Blood-brain barrier leakage and perivascular collagen accumulation precede microvessel rarefaction and memory impairment in a chronic hypertension animal model.

Hypertension (HT) is one of the main causes of vascular dementia, lead to cognitive decline. Here, we investigated the relationship between cerebral microvessels, pericytes, extracellular matrix (ECM) accumulation, blood-brain barrier (BBB) breakdown, and memory impairment at mid-life in a chronic hypertension animal model. Spontaneously hypertensive rats (SHRs) (n = 20) are chosen for the model and age matched Wistar rats (n = 16) as controls. Changes in brain microvasculature and in vitro experiments are shown with immunofluorescence studies and cognition with open field, novel object recognition, and Y maze tests. There was a significant reduction in pericyte coverage in SHRs (p = 0.021), while the quantitative parameters of the cerebral microvascular network were not different between groups.
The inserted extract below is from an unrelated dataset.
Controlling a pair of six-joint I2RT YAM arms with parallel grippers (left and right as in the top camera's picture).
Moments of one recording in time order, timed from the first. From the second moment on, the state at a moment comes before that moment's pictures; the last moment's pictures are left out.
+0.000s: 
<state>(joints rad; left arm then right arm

On the other hand, parenchymal albumin leakage, as a Blood-brain barrier (BBB) breakdown marker, was prominent in SHRs (p = 0.023). Extracellular matrix (ECM) components, collagen type 1, 3 and 4 were significantly increased (accumulated) around microvasculature in SHRs (p = 0.011, p = 0.013, p = 0.037, respectively). Furthermore, in vitro experiments demonstrated that human brain vascular pericytes but not astrocytes and endothelial cells secreted type I collagen upon TGFβ1 exposure pointing out a possible role of pericytes in increased collagen accumulation around cerebral microvasculature due to HT. Furthermore, valsartan treatment decreased the amount of collagen type 1 secreted by pericytes after TGFβ1 exposure. At the time of evaluation, SHRs did not demonstrate cognitive decline and memory impairments. Our results showed that chronic HT causes ECM accumulation and BBB leakage before leading to memory impairments and therefore, pericytes could be a novel target for preventing vascular dementia.